По воспоминаниям Л. Копелева, в Марфинской спецтюрьме было две знаменитых волейбольных команды: "Железная воля" и "Соколы". Солженицын играл за первую. И вот представьте себе: в трусах и майках выходят на площадку два гения, два титана. Подача! Мяч в игре. Пас. Другой! Блок!.. Но что это? Наш герой грохнулся наземь. В чем дело? А это Достоевский, блокируя удар, нечаянно заехал ему по физиономии своими кандалами… Странно, если такой сон ни разу не приснился Александру Исаевичу во время мертвого часа на травке.
На такой вот каторге, где самым ужасным были муки слова за письменным столом (поэт сказал: "Нет на свете мук ужасней муки слова"), Солженицын и отбыл большую часть своего срока.
Где его Большая Ложка?
Как же сложилась жизнь и работа нашего героя на новом и последнем месте его неволи?

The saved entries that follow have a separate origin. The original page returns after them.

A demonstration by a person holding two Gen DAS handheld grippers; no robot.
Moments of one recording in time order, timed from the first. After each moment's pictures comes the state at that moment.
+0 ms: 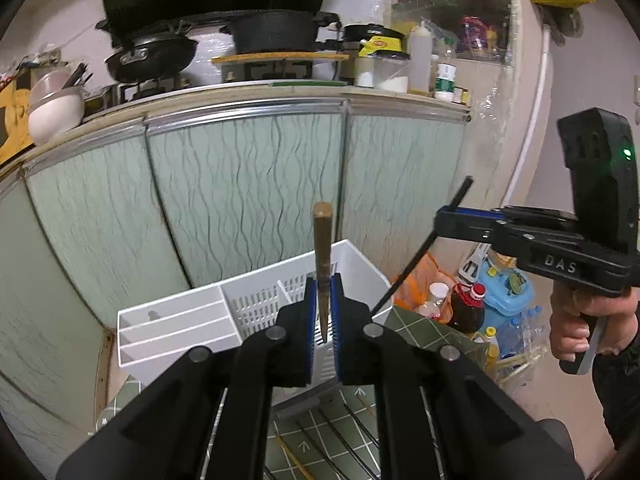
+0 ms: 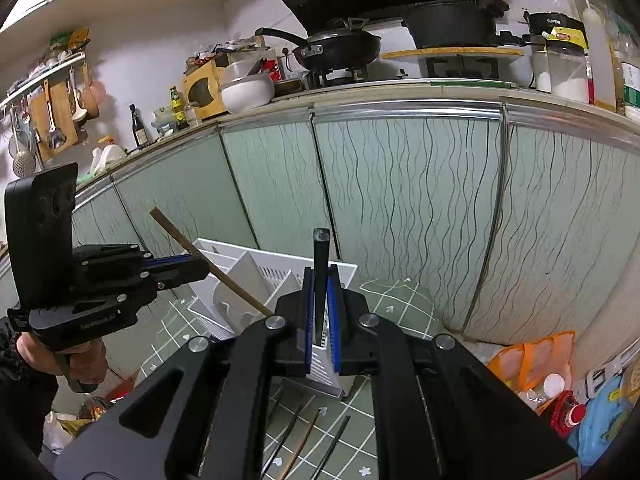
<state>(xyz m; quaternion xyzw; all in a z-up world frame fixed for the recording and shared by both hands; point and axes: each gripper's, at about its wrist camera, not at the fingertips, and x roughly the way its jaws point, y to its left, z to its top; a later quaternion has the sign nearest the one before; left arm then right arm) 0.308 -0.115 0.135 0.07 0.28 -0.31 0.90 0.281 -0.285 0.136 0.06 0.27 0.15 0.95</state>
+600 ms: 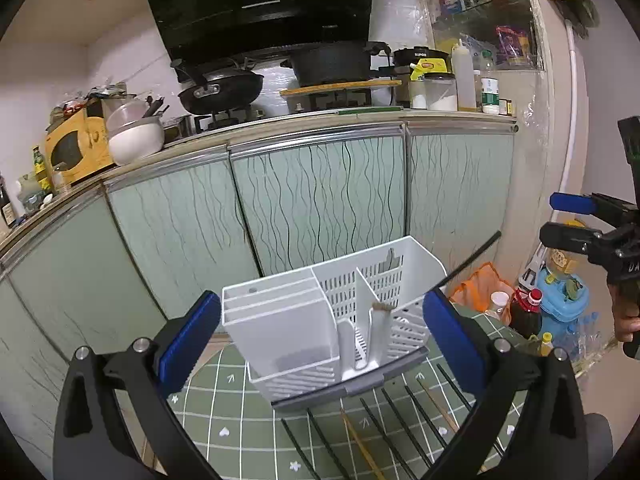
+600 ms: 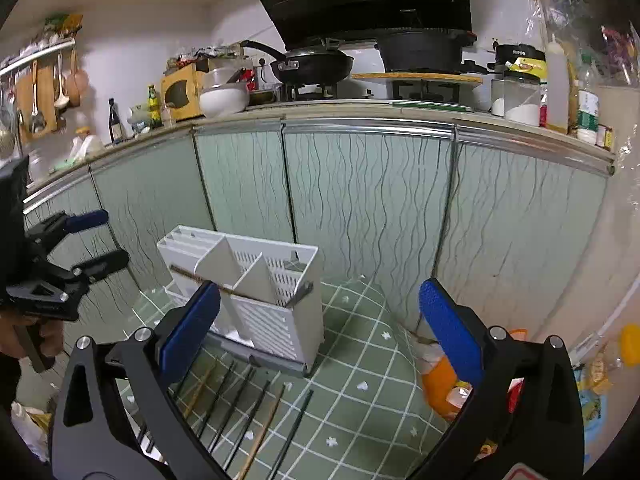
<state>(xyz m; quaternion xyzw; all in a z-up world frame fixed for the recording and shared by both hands) 0.243 -0.068 0.148 0.10 0.22 -0.20 0.95 0.208 -0.286 0.148 0.01 0.25 0.08 0.97</state>
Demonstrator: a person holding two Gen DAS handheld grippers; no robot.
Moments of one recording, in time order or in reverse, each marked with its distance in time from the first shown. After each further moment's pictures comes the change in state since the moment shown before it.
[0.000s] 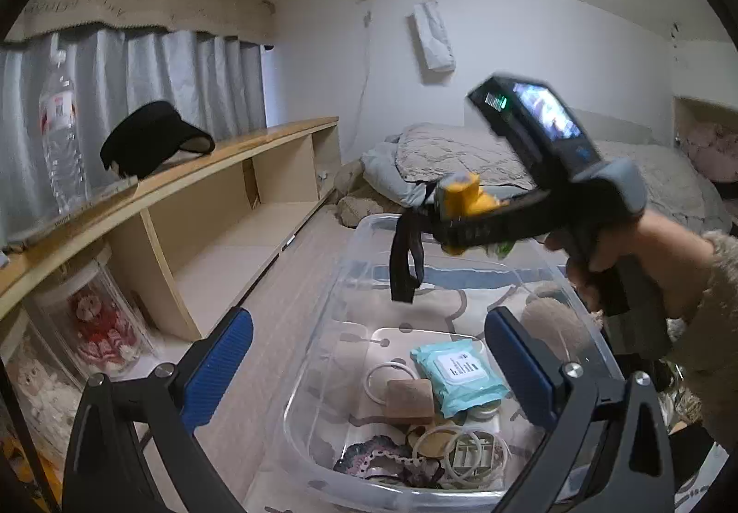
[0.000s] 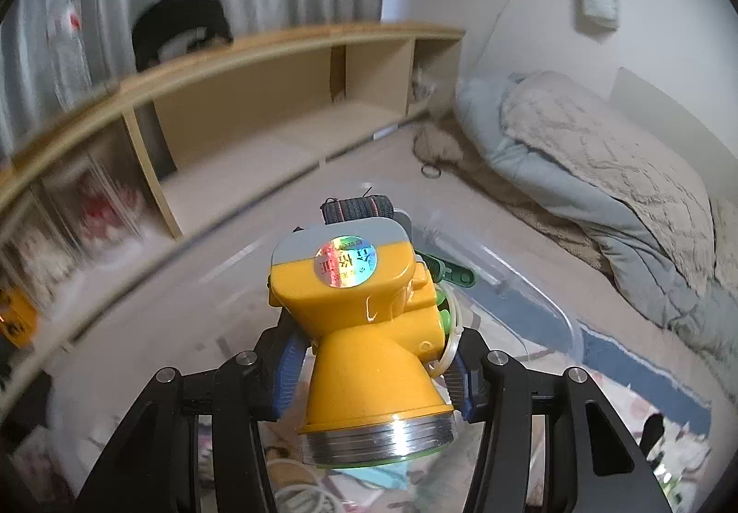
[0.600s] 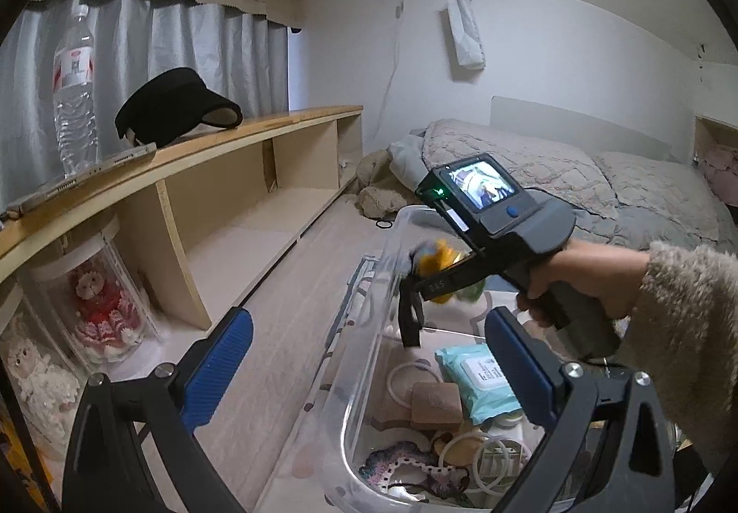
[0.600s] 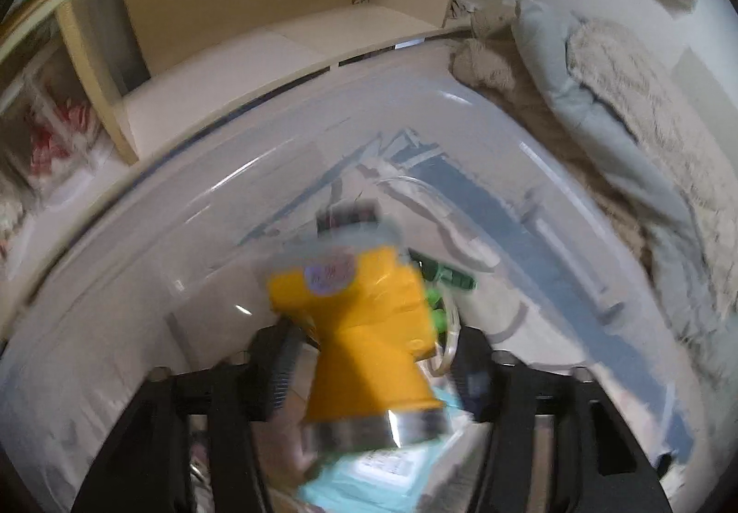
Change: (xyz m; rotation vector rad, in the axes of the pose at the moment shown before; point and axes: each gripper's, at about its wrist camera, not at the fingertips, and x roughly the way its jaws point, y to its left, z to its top) left arm 0.023 0.035 -0.008 -0.070 0.021 0.029; right arm 0.120 0.020 0.012 -0.062 0.267 0.009
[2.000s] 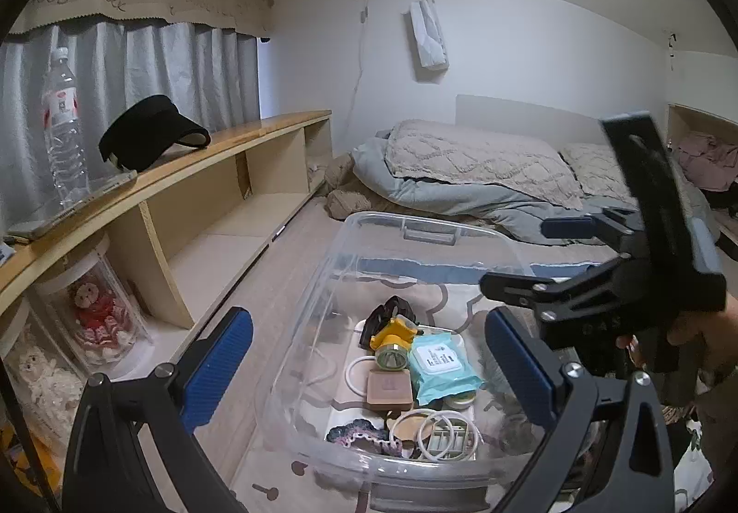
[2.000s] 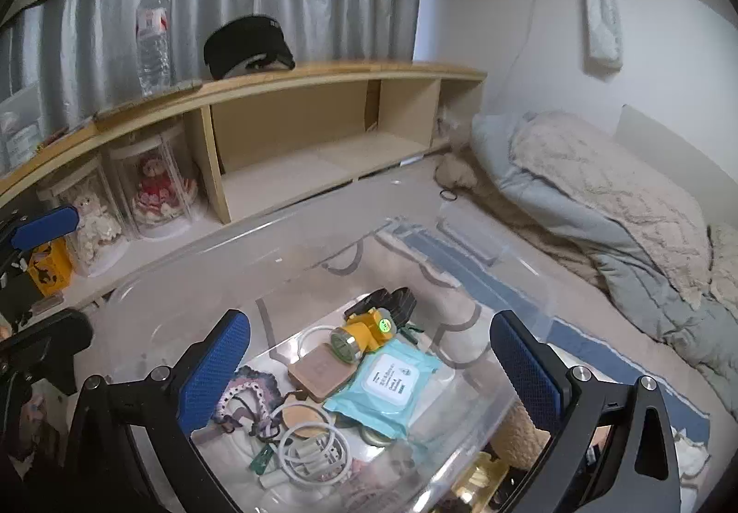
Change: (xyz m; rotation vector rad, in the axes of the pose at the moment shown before) left arm -0.057 -0.052 0.011 0.053 0.008 -0.053; right arm -0.189 -0.009 -0.137 -0.008 -0.435 0.043
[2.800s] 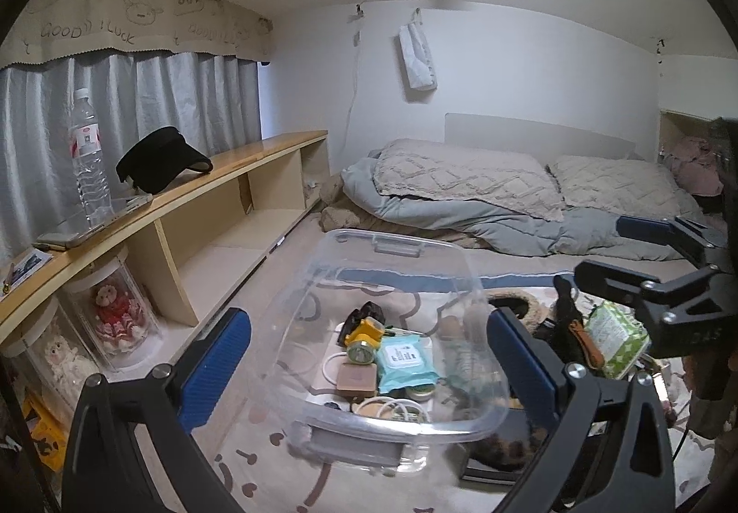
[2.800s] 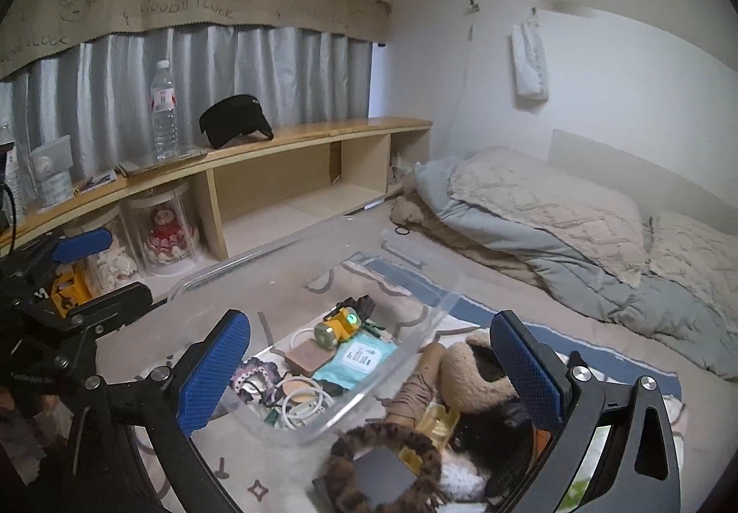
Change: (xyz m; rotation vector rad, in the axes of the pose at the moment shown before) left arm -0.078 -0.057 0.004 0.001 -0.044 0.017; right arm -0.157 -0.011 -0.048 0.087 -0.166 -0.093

Он пишет: "В начале своего лагерного пути я очень хотел уйти с общих работ, но не умел". Не умел? Да кто же тогда витал почти все время в руководящих сферах — то мастером, то завпроизводством, то помощником нормировщика? Кто трудился в поте лица библиотекарем, толмачом и математиком? Кто и вовсе бездельничал? Нет, не только в начале, а на протяжении всего срока мы видим неукоснительное и весьма успешное стремление улизнуть от общих работ, выбиться в лагерные придурки. Между тем штаб-лекарь И. И. Троицкий, знавший Достоевского по каторге, вспомнил, что тот "на все работы ходил наравне с другими".